This is an exercise 19 b) of Forster Lectures on Riemann Surface Chpt 2, Sec 19.
$H^1(X,\mathcal{H})\cong\frac{\wedge^2(X)}{(\partial\bar{\partial}C^{\infty}(X)}\cong C$ where $\mathcal{H}$ is sheaf of harmonic functions over $X$. It is clear by $0\to\mathcal{H}\to C^{\infty}(X)\xrightarrow{\partial\bar{\partial}}\wedge^2(X)\to 0$ is short exact sequence.(One needs to invoke Dolbeault lemma and use simply connectedness of disk for surjectivity on stalk level.)

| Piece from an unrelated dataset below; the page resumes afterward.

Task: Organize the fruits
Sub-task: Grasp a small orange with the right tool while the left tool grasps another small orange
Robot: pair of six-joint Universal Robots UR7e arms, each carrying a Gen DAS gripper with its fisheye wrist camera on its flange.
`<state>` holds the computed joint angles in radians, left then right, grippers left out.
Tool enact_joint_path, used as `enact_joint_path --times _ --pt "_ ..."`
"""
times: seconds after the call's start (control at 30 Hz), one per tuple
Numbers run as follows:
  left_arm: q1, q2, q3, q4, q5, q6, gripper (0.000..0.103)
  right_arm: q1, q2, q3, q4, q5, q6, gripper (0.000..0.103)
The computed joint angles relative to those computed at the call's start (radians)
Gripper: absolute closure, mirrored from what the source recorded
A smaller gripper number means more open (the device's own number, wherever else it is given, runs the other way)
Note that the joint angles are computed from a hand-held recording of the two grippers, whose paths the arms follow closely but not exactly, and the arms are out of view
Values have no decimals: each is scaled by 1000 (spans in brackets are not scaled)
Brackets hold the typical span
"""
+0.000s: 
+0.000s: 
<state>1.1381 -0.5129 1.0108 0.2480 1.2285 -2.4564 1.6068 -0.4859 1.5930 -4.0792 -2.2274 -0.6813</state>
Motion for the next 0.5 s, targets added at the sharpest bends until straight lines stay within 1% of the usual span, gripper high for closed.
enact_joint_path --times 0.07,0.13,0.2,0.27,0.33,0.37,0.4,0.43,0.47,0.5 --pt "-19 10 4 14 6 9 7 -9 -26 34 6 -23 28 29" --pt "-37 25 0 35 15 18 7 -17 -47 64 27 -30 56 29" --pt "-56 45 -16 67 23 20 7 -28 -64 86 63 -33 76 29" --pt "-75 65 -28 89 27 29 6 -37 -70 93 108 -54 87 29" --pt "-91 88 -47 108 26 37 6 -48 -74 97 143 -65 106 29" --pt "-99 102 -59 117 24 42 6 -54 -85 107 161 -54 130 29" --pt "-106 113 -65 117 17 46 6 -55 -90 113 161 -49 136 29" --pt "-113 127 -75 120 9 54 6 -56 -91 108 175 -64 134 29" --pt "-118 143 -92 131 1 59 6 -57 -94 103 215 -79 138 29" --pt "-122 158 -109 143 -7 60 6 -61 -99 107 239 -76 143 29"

Denote $\wedge^2(X)$ the smooth 2 forms over $X$. Basically I want to write $\wedge^2(X)=Harm(X)\cdot Vol(X)\oplus\partial\bar{\partial}C^{\infty}(X)$ where $Harm(X)$ is the harmonic functions, $Vol(X)$ is the volume form, $\partial=\frac{\partial}{\partial z}$ and similarly for $\bar{\partial}$.
Since $X$ is compact, every harmonic function is constant. I will have isomorphism.

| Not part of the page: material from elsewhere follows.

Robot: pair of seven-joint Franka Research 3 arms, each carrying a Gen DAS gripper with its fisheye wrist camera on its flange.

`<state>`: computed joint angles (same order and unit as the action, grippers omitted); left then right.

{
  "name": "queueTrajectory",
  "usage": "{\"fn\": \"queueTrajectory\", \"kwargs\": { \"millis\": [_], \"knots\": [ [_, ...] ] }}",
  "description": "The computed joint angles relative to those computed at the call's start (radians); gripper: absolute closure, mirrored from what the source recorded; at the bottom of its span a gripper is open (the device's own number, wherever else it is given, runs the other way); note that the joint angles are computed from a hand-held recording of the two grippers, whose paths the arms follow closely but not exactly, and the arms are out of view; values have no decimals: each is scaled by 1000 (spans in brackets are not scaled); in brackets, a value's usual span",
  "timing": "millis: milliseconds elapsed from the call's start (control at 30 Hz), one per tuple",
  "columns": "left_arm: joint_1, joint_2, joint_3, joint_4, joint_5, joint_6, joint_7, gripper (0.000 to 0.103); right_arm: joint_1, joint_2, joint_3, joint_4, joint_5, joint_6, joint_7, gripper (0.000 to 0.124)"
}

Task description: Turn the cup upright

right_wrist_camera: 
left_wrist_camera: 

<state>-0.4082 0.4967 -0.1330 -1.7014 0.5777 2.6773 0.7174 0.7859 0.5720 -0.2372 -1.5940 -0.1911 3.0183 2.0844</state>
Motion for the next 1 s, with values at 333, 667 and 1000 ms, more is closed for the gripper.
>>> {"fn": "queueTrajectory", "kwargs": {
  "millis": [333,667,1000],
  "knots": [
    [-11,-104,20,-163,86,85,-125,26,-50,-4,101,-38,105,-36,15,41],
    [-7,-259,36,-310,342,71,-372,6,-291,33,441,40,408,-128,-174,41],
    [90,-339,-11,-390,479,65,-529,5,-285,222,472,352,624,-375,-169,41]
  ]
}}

$\textbf{Q:}$ How should I show above isomorphism of $\frac{\wedge^2(X)}{(\partial\bar{\partial}C^{\infty}(X)}\cong C$? Since the book did not discuss extending $L^2$ inner product to 2-forms, I do not know how to progress. If I assume extending $L^2$ innter product to 2-forms, then it is clear that $Harm(X)\cdot Vol(X)\oplus\partial\bar{\partial}C^\infty(X)\subset\wedge^2(X)$. Naively speaking, I need codifferntial send 2 forms to functions and remove constant $Harm(X)$ part. This could be potentially done by $d$. Then I do not see how to proceed.
$Update:$ I think I can figure out the constant part if I assume hodge decomposition as preassumption. Consider $\omega\in\wedge^2(X)$. Take normalized volume $vol$ of $X$ as it is orientable. Then $\int_X\omega=c$. Consider $\omega-c\cdot vol$. Now one needs to show $\omega-c\cdot vol\in\partial\bar{\partial}C^{\infty}(X)$.

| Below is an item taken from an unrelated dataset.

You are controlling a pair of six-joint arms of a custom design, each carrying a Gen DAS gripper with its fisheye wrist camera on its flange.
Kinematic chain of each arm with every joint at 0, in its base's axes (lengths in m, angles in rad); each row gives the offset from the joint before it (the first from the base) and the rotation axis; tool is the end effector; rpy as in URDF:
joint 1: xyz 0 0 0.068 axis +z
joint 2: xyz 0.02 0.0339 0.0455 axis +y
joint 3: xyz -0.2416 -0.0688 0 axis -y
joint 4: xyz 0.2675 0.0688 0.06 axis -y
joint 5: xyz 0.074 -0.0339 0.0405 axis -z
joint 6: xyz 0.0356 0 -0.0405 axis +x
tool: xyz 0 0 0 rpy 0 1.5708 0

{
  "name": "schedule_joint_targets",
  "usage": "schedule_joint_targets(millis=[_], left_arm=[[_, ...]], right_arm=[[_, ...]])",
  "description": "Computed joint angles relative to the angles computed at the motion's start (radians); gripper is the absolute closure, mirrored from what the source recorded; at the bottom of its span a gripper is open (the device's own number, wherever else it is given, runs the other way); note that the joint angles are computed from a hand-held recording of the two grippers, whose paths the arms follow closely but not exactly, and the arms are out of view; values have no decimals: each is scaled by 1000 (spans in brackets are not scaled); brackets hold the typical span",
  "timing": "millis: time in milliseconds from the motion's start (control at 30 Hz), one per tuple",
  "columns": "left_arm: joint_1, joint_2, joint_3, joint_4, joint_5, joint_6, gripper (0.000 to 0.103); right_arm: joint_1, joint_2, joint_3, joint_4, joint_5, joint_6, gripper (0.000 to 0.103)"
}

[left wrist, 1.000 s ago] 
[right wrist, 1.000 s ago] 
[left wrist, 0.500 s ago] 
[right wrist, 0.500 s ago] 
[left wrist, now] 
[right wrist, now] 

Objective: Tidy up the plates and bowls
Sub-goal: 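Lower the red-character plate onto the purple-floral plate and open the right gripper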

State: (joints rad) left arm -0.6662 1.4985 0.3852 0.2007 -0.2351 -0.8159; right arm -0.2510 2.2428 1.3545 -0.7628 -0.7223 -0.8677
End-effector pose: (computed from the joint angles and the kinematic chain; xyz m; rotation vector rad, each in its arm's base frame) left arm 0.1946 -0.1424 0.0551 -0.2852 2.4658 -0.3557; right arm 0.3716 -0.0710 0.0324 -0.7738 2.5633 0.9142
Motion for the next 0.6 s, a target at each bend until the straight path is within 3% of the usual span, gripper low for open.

Let $X$ be a compact Riemann surface.
By theorem $19.9$ of Lectures on Riemann Surfaces by Otto Forster and Bruce Gilligan, we get $$\mathcal{E}^{0,1}(X)=\overline{\partial}\mathcal{E}(X)\oplus\overline{\Omega}(X).$$ Then take conjugation, we get $$\mathcal{E}^{1,0}(X)={\partial}\mathcal{E}(X)\oplus{\Omega}(X).$$ Then $$\overline{\partial}\mathcal{E}^{1,0}(X)={\partial}\overline{\partial}\mathcal{E}(X),$$ since $\overline{\partial}\partial=-\partial\overline{\partial}$ and $\overline{\partial}{\Omega}(X)=0$. Now, we can say $$H^1(X,\mathcal{H})\cong \mathcal{E}^2/{\partial}\overline{\partial}\mathcal{E}(X)=\mathcal{E}^2/\overline{\partial}\mathcal{E}^{1,0}(X)=H^{1,1}(X).$$
Fact. Let $X$ be a compact Riemann surface. Then we have a linear isomorphism $$H^2(X,\mathbb{C})\cong H^{1,1}(X).$$ This fact follows from the following theorem called "$\partial\overline{\partial}$-lemma":
Theorem. ($\partial\overline{\partial}$-lemma) Let $X$ be a Riemann surface, and $\mu$ be a $2$-form on $X$ with compact support. Suppose that $$\int_X\mu=0.$$ Then there exists $f$ in $\mathcal{E}(X)$, such that $$\mu=d*df=2i\partial\overline{\partial}f.$$ Then $H^1(X,\mathcal{H})\cong H^{2}(X,\mathbb{C})\cong \mathbb{C}$, since $X$ is compact.